■ Work instructions: Where a line has odd spacing or punctuation, keep it; transcribe all the entries exactly.

::: Input records

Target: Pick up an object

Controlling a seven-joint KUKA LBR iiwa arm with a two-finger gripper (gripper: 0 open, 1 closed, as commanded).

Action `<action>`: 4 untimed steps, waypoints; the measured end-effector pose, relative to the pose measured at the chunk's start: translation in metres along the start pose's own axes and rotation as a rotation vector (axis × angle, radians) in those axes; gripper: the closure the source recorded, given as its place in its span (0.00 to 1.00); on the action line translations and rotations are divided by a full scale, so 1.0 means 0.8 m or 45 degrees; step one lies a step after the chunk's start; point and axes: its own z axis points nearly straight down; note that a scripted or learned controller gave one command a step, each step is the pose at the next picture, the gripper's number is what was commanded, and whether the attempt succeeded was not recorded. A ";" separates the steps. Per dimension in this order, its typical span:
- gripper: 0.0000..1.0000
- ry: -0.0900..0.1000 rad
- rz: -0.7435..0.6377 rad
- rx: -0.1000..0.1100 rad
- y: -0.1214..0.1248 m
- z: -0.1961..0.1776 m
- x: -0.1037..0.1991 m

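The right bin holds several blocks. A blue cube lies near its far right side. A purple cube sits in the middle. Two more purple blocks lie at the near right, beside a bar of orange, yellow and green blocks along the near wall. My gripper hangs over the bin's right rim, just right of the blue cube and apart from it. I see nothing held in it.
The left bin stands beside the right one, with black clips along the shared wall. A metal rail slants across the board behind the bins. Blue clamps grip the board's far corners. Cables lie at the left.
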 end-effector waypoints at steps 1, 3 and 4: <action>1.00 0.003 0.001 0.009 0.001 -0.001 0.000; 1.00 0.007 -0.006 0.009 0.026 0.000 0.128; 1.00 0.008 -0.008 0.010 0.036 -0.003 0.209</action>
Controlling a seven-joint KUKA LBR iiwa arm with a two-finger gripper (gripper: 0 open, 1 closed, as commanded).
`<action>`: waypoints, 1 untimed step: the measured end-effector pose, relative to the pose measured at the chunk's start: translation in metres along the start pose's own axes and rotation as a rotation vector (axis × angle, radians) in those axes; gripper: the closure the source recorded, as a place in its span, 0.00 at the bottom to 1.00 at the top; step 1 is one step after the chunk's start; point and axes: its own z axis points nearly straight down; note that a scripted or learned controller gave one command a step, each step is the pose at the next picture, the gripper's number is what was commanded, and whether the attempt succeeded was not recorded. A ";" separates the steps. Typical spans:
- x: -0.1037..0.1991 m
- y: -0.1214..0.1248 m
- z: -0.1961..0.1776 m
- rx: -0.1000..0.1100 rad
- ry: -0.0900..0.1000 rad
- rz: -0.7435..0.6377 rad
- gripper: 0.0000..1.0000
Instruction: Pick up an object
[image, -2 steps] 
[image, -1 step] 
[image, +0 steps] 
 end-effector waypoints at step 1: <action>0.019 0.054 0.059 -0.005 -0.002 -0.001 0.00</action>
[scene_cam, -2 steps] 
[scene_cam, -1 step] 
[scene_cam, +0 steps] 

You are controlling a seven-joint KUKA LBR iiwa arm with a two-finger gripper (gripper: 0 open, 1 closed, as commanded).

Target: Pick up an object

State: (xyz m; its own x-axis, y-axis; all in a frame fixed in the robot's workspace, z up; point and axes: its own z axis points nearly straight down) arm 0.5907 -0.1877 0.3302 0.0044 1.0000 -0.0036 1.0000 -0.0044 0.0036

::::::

■ Problem solution:
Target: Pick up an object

Controlling a seven-joint KUKA LBR iiwa arm with a two-finger gripper (gripper: 0 open, 1 closed, as commanded).

Action `<action>`: 4 untimed steps, waypoints; the measured end-effector pose, relative to the pose measured at the chunk's start: translation in metres along the start pose's own axes and rotation as a rotation vector (axis × angle, radians) in those axes; gripper: the closure the source recorded, given as its place in its span (0.00 to 1.00); on the action line translations and rotations are divided by a full scale, so 1.0 means 0.8 m or 45 degrees; step one lies a step after the chunk's start; point and axes: its own z axis points nearly straight down; note that a scripted or learned controller gave one command a step, each step is the pose at the next picture, the gripper's number is what was commanded, and whether the attempt succeeded was not recorded. A ";" separates the steps. Per dimension in this order, its typical span:
- gripper: 0.0000..1.0000
- ry: -0.0900..0.1000 rad
- rz: -0.7435..0.6377 rad
- rx: -0.1000..0.1100 rad
- y: -0.1214..0.1248 m
- z: -0.1961..0.1776 m
- x: -0.1037..0.1991 m

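The right bin holds several blocks. A blue cube lies near its far right side. A purple cube sits in the middle. Two more purple blocks lie at the near right, beside a bar of orange, yellow and green blocks along the near wall. My gripper hangs over the bin's right rim, just right of the blue cube and apart from it. I see nothing held in it.
The left bin stands beside the right one, with black clips along the shared wall. A metal rail slants across the board behind the bins. Blue clamps grip the board's far corners. Cables lie at the left.
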 end-effector waypoints at steps 1, 3 and 4: <action>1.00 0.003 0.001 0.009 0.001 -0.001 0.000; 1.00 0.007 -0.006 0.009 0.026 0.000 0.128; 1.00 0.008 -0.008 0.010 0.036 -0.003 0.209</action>
Controlling a seven-joint KUKA LBR iiwa arm with a two-finger gripper (gripper: 0 open, 1 closed, as commanded).
`<action>`: waypoints, 1 untimed step: the measured end-effector pose, relative to the pose measured at the chunk's start: translation in metres along the start pose's own axes and rotation as a rotation vector (axis × angle, radians) in those axes; gripper: the closure the source recorded, as a place in its span, 0.00 at the bottom to 1.00 at the top; step 1 is one step after the chunk's start; point and axes: its own z axis points nearly straight down; note that a scripted or learned controller gave one command a step, each step is the pose at the next picture, the gripper's number is what was commanded, and whether the attempt succeeded was not recorded. A ";" separates the steps. Typical spans:
- x: -0.1037..0.1991 m
- y: -0.1214..0.1248 m
- z: -0.1961..0.1776 m
- rx: -0.1000..0.1100 rad
- ry: -0.0900..0.1000 rad
- rz: -0.7435..0.6377 rad
- gripper: 0.0000..1.0000
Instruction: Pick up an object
[image, -2 steps] 
[image, -1 step] 
[image, +0 steps] 
 end-effector waypoints at step 1: <action>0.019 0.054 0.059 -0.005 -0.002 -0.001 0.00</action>
[scene_cam, -2 steps] 
[scene_cam, -1 step] 
[scene_cam, +0 steps] 

You are controlling a seven-joint KUKA LBR iiwa arm with a two-finger gripper (gripper: 0 open, 1 closed, as commanded).

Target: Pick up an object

State: (xyz m; its own x-axis, y-axis; all in a frame fixed in the robot's workspace, z up; point and axes: its own z axis points nearly straight down) arm 0.5907 -0.1877 0.3302 0.0044 1.0000 -0.0036 1.0000 -0.0044 0.0036

This completes the required output.